In the collector there is the transform processor which can be added to a pipeline, to modify the signals (in this case metrics) as they are received and exported. The transform processor is built on top of the OpenTelemetry Transformation Language (OTTL), which provides a domain specific programming language to process signals using opentelemetry native concepts and constructs.

A previous post showed the ability to transform the name of a metric, but with OTTL more complex transformations can be applied. These transformations can also be restricted to groups of metrics, or even specific metrics using conditions. Furthermore, we can transform specific parts of a metric by limiting the context to the section of the metric that need to be modified.

transform:
  metric_statements:
  - conditions:
    - metric.name == "certmanager.certificate.renewal.timestamp.seconds"
    - metric.name == "certmanager.certificate.expiration.timestamp.seconds"
    context: metric
    statements:
    - set(metric.unit, "s")
    - replace_pattern(name, "(.+).seconds", "$$1")

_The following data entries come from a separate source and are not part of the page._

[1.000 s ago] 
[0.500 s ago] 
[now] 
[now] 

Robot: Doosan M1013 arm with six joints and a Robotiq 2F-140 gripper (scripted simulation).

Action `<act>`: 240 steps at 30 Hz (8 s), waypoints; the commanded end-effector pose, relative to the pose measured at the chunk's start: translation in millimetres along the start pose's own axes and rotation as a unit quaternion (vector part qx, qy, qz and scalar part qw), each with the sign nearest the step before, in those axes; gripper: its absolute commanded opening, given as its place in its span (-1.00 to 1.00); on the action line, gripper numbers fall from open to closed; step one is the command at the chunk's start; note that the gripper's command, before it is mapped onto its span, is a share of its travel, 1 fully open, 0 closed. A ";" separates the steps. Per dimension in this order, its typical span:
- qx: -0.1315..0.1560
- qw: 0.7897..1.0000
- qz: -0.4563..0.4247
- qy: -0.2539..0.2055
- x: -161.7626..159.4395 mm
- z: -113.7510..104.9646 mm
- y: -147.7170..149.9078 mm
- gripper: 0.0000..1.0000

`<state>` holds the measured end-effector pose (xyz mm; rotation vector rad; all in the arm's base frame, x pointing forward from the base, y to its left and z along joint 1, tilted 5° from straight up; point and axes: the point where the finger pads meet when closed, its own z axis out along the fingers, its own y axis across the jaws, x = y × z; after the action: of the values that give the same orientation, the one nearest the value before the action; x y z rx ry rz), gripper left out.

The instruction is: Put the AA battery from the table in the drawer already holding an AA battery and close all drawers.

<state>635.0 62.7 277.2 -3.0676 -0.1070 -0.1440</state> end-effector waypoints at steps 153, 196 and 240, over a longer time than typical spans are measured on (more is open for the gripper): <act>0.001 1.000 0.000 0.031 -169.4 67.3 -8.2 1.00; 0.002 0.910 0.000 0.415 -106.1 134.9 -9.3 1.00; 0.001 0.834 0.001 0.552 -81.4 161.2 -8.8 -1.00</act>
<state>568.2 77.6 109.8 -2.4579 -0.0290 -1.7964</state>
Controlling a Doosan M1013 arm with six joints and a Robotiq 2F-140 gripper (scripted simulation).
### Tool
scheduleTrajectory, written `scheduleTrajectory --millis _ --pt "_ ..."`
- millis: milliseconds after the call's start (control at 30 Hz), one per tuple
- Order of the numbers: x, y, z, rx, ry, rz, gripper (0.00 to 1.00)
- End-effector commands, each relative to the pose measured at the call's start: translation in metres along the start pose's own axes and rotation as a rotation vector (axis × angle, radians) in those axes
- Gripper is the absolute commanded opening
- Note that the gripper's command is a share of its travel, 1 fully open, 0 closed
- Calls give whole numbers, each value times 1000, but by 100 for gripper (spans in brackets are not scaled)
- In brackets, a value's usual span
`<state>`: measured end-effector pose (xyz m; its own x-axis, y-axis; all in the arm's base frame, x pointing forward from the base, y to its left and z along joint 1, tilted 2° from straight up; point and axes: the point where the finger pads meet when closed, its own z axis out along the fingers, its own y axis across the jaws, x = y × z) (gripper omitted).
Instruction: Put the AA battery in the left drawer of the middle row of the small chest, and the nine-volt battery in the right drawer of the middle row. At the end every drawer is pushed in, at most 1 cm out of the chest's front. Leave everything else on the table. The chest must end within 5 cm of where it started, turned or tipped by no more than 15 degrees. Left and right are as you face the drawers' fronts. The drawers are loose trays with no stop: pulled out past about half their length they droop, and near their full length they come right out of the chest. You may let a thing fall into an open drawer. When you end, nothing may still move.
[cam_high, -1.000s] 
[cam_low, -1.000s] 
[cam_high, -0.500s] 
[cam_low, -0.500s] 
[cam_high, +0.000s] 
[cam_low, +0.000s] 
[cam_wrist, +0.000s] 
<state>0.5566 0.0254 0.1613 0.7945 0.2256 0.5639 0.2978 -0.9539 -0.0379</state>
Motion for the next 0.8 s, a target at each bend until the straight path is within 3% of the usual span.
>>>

In the above block we are restricting the scope of the statements using conditions: and context:. The logic in the conditions block is; thing1 || thing2, not anded. The metric context is the lowest level context for a metric signal, for example another context in metrics is datapoint, which will be covered further down.

The first statement set(metric.unit "s"), sets the units for the metric. I'm doing this here because in OpenTelemetry metrics have units, whereas in Prometheus the metrics are either implied or are encoded in the metric name. So by being able to have the metric units in a standard format as an attribute, we can remove them from the name of the metric, which leads onto the following. In the final statement replace_pattern(name, "(.+).seconds", "$$1"), the metrics name has the regex pattern applied to it. In this case we are matching and collecting everything up to the final string .seconds and then replacing the value of the name with everything except the final .seconds.

transform:
  metric_statements:
  - conditions:
    - metric.name == "certmanager.certificate.renewal.timestamp"
    - metric.name == "certmanager.certificate.expiration.timestamp"
    context: datapoint
    statements:
    - set(attributes["datetime"], FormatTime(Unix(Int(value_double)), "%Y-%m-%d %H:%M:%S"))

Now that the metric units and name have been transformed we can move onto the timestamp, to restrict the scope of our change to the datapoint context. This is a list of datapoints that can also contain attributes, in our case we only have one datapoint. I've not seen any metrics with multiple datapoints as yet so can't comment on how this would behave.

Decomposing the statement; we're setting the datapoint attribute called datetime with the value from FormatTime(), which is parsing the number of seconds from Unix(). In order for Unix() to be able to parse the number of seconds the value of the datapoint needs to be cast to an Int().